Noble Energy reported two enhanced wells in its Briscoe Ranch acreage in Dimmit County with IP 30s of 2,200 and 3,500 barrels of oil equivalent per day (boe/d) on an average 4,900-foot lateral. These tested tighter cluster spacing and higher sand concentrations.

“These wells are outperforming a 1 MMboe type curve,” said Noble executive vice president of operations Gary Willingham in the company’s first-quarter call. They “were completed with 2,000 pounds of proppant per lateral foot, and the better-performing well was designed with tighter cluster spacing.”

Sanchez’s Heinson said it’s just a matter of time before the Eagle Ford comes back to robust activity. “When you look at basin by basin IRRs, the Eagle Ford always rates up there with the Permian and the Scoop/Stack. It’s up there.”

The quality of the Eagle Ford reservoir as a resource play is legacy—high pressure, low clay content, good porosity, good fluids and good permeability. “If you consider our flow equation, everything is good,” noted Von Gonten. Now that the industry is beginning to understand the layered nature of the Eagle Ford, “recoveries should go up 30% when we fine-tune our lateral positions, and when we change our frack designs, I think that’s another 30%. Let’s design the best landing point and the best frack design to maximize the recovery. There’s so much more to do.”

Stretching The Base

The dramatic decrease in Eagle Ford drilling activity is not solely related to commodity prices, but to rig efficiency as well, noted Marathon Oil Corp. spokesperson Lee Warren. “Significant improvements in drilling efficiency have also been a factor in the decreased rig count, as companies are able to drill more wells per rig over a given timeframe.”

For instance, Marathon Oil’s average time to drill an Eagle Ford well, spud to total depth, averaged 12 days in first-quarter 2015, improving to an average of eight days in first-quarter 2016.

“Put another way, in first-quarter 2015 we were drilling at an average rate of 1,575 feet per day, and with drilling efficiencies, we’ve improved that to an average rate of 2,300 feet per day in first-quarter 2016.”

And while cost efficiencies in the D&C programs garner attention these days, Marathon Oil is focused on reducing operating costs on the production side as well. “We’re doing everything we can to improve our lifting costs,” Jeff Schwarz, Eagle Ford regional manager for Marathon Oil, said. “We’ve seen a 14% reduction in our Eagle Ford production costs for first-quarter 2016 compared to the year-ago quarter.”
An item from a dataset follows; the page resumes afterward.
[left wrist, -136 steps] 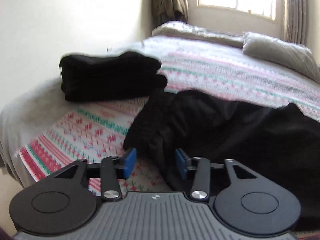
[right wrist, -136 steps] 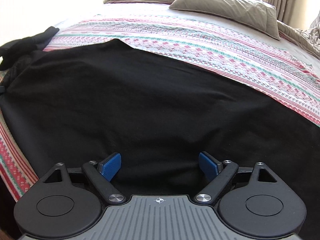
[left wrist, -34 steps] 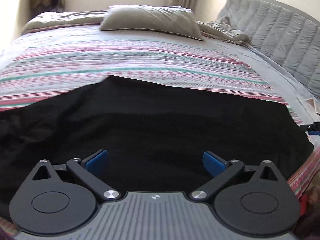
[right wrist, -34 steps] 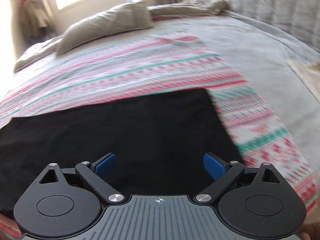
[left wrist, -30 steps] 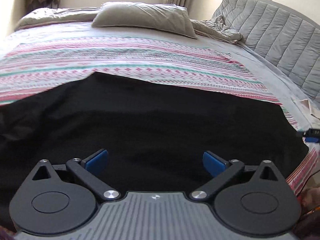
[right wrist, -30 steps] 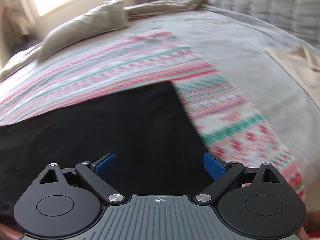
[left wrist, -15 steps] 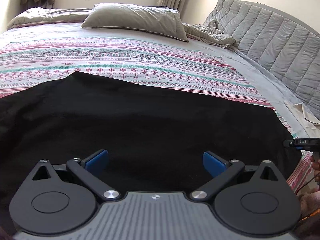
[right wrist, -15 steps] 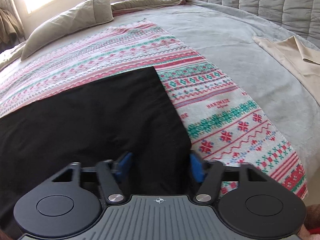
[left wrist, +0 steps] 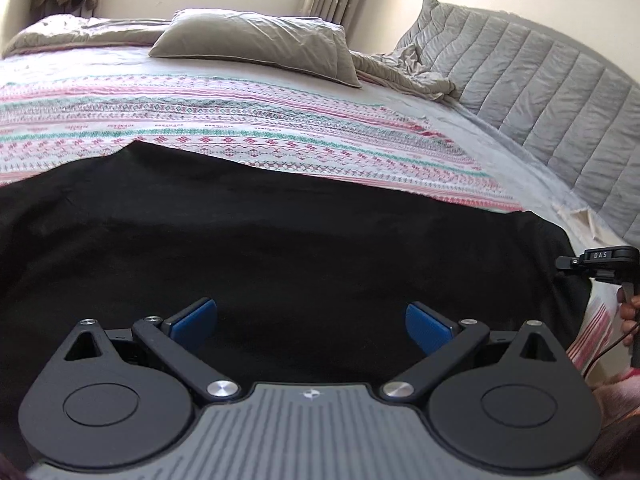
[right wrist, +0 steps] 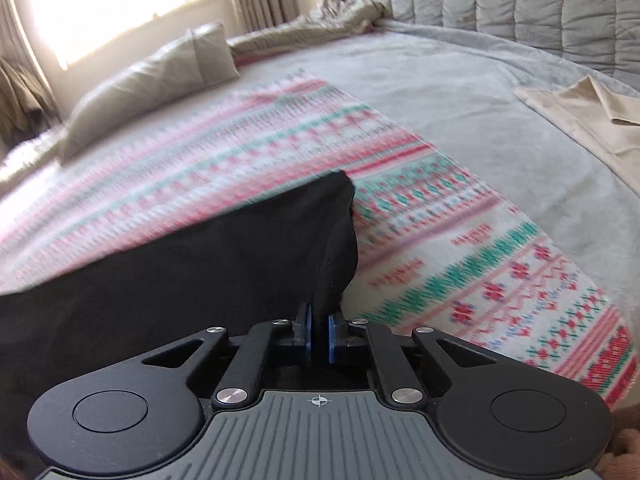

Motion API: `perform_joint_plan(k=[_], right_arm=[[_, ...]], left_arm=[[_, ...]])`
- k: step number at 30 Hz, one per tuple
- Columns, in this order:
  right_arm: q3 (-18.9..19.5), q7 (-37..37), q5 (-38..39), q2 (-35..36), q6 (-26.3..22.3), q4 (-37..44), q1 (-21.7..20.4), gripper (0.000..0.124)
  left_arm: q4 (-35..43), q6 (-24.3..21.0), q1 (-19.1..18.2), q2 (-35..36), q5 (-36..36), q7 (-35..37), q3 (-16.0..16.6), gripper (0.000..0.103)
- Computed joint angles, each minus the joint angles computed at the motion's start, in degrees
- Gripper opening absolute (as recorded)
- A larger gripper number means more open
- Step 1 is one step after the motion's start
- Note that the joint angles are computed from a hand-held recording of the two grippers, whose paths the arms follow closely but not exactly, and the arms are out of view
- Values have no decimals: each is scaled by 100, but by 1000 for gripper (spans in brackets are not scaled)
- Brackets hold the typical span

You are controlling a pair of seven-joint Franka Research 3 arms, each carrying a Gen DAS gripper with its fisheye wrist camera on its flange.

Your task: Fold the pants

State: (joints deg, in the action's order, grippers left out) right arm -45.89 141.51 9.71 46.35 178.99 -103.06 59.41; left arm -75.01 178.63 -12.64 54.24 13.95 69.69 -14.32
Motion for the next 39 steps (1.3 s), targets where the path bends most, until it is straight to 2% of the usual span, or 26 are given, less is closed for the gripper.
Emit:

First, the company builds centralized facilities rather than well pad facilities. Some 32 large facilities with a capacity of 475,000 bbl/d service up to 80 wells each along its Karnes and Live Oak counties corridor, delivering frack water and produced water and collecting production.

“About 90% of our oil was on pipe in the first quarter. We’ve taken a lot of trucks off the road.”

Adding piping slashed water transportation costs considerably. Approximately 50% of produced water is moved on pipe. Gas is delivered to a gas processing facility with a capacity of 270 MMcf/d via 800 miles of gathering pipeline across the field. “It allows us to capture all of the product in one place and be more efficient. It gives us marketing leverage and flexibility as well,” said Schwarz.

Marathon Oil works to lower workover costs too, shaving off days from artificial lift installations and lengthening time between rod pump failures. Over the past five quarters, “we’ve decreased the cost of our workovers by 35% to 60%.”

Automating field operations via digital oilfield tools has improved production efficiencies as well by allowing personnel to monitor activity on each well pad remotely from a centralized control center. “We can make better use of data and send people to wells when they need to go as opposed to the old style, in which pumpers make a trip to the well every day.”

Personnel costs are a large percent of lifting costs,” Schwarz noted, “so if we can ensure that we are sending people to the right places where there is an issue to be fixed or a well to be put back online, then there’s less windshield time and more true actionable work activity.”

And if that can add just 1% in production efficiency, “that 1% equates to almost another 1,000 bbl/d. It can be pretty impactful.”